LGBT rights in Northern Ireland were restricted in accordance to the deeply conservative nature of society at that time. Anti-Catholicism inflected misogynist attitudes and vice versa, with Paisley calling the Catholic Church the "mother of harlots and abominations of the Earth"—Catholic iconography included comparatively more female figures than that of the Protestant church, like Kathleen Ni Houlihan and the Virgin Mary. At the time of the campaign, violent attacks against gay men in Northern Ireland were common.

==Organization==
The campaign itself was particularly linked to the Free Presbyterian wing of the DUP, and combined religious and political rhetoric. It focused on Paisley's belief in his role to save the "Ulster people" from those influences which he believed undermined their Christian beliefs and values, namely liberalism and secularism.

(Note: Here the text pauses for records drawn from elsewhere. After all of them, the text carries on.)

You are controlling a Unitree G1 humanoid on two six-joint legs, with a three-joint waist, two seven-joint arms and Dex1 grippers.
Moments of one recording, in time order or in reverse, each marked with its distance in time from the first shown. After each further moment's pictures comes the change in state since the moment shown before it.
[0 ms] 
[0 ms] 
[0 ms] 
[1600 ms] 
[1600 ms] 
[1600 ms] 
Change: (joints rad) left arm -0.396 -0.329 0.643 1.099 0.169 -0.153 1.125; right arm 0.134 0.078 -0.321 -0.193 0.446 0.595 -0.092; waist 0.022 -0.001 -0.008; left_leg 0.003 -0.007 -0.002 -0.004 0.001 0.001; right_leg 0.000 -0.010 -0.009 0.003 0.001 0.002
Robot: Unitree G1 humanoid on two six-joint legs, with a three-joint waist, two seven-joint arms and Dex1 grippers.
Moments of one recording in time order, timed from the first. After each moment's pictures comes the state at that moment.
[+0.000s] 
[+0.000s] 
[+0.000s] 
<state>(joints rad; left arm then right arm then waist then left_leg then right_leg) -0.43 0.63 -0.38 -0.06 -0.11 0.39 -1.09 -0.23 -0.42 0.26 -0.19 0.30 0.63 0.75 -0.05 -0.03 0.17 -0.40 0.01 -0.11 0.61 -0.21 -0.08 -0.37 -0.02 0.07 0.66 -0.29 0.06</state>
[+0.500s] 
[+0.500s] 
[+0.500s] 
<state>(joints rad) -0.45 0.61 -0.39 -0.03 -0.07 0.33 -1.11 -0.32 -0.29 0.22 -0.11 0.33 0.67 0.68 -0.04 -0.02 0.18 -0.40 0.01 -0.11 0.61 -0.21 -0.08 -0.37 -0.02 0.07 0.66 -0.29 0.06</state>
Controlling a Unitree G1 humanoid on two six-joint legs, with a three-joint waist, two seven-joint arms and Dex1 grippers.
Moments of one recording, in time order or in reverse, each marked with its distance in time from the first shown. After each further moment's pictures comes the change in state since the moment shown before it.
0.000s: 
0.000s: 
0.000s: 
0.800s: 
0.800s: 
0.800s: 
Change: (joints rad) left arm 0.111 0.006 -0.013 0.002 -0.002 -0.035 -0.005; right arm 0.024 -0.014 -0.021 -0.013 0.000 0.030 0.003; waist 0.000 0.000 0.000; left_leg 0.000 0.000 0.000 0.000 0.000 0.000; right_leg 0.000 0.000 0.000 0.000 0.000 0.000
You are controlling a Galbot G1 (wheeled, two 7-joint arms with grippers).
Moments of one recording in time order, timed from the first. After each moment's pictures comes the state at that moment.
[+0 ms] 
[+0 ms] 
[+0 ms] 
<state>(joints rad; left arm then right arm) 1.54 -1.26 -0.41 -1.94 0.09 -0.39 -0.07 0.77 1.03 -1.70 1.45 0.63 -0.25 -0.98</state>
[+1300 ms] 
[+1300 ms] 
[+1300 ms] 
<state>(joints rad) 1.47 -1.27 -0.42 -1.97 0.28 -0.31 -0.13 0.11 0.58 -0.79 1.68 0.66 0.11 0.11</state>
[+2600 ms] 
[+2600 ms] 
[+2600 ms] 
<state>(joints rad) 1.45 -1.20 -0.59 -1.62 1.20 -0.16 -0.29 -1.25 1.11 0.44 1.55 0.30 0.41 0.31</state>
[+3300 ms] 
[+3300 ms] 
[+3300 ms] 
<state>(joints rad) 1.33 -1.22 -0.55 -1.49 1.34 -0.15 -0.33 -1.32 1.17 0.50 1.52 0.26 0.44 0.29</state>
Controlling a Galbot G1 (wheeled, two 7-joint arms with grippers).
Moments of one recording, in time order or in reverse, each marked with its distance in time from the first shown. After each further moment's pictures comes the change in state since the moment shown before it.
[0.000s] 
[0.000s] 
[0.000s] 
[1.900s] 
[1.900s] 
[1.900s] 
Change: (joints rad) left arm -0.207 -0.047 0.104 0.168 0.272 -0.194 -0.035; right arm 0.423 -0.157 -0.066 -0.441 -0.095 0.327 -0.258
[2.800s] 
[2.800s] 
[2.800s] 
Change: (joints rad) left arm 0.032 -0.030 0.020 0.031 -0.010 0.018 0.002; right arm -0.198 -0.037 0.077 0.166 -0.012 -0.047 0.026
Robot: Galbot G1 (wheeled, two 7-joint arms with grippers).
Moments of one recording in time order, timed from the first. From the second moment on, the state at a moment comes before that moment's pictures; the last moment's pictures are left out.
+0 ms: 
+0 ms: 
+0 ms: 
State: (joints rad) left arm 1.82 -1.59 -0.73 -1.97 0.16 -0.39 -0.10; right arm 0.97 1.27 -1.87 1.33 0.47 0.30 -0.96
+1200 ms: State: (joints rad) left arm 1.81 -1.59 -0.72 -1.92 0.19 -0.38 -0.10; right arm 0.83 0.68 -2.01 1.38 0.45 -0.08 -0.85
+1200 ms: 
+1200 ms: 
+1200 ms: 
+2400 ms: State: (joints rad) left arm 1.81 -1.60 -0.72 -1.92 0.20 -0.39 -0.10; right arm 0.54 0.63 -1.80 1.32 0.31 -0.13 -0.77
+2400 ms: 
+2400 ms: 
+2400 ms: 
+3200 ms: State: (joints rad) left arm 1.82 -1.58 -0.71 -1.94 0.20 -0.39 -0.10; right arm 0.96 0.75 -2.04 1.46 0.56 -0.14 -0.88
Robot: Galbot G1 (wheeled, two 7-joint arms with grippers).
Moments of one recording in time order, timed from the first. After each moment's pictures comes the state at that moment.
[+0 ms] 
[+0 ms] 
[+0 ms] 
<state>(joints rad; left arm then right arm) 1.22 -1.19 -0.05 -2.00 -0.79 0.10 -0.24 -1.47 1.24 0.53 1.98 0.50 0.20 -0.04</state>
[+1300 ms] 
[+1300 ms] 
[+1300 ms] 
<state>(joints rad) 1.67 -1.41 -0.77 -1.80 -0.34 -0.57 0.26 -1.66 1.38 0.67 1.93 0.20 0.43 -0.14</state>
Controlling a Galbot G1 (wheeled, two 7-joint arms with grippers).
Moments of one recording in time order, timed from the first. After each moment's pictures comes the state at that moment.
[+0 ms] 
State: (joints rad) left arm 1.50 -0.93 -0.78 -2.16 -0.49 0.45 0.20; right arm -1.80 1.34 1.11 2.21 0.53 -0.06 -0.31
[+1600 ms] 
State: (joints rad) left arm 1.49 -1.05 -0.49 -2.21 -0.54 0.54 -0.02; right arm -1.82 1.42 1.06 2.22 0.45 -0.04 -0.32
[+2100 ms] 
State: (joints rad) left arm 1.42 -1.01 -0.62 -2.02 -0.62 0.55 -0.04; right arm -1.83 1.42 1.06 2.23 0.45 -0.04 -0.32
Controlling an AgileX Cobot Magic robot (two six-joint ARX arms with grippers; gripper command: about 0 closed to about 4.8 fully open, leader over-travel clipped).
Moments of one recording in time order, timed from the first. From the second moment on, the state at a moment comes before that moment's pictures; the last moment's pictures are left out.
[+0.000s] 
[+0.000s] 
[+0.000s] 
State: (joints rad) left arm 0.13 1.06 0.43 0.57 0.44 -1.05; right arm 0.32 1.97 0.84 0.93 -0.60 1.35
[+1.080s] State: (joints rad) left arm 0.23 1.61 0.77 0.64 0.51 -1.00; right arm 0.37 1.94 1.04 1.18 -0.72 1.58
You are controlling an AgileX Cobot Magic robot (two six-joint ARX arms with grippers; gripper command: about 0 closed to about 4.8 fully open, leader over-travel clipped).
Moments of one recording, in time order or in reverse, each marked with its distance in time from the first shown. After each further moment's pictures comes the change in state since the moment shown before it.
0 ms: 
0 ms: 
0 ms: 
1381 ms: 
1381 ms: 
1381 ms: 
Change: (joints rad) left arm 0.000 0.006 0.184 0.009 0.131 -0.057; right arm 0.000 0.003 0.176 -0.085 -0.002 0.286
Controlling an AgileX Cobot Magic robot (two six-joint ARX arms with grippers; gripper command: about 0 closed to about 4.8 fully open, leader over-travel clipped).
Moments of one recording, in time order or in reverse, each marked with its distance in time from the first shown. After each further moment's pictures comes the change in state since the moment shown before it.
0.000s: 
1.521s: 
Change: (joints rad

As part of the campaign, advertisements were placed in newspapers claiming that any change in the law "can only bring God's curse down upon our people". The group recruited 70,000 members to join the campaign mostly through outreach to church attendees.

==End==
In 1981 the European Court of Human Rights, in the case of Jeffrey Dudgeon v the United Kingdom, found that the British Government was in breach of Article 8 (the right to a private life) of the European Convention of Human Rights by refusing to decriminalise homosexual acts between consenting adults in Northern Ireland. Consequently, despite Paisley's campaign, homosexual acts in Northern Ireland were decriminalised in 1982.

==Legacy==
The DUP remains opposed to homosexuality and LGBT rights, and in September 2004 the British government agreed to postpone a vote in the House of Commons on a Bill to provide for same-sex civil partnerships, to avoid a clash with talks aimed at restoring devolved rule in Northern Ireland. All six DUP Members of Parliament planned to vote against the Bill. Eventually, however, it was enacted as the Civil Partnership Act 2004 and Northern Ireland was the first part of the British Isles to register a partnership.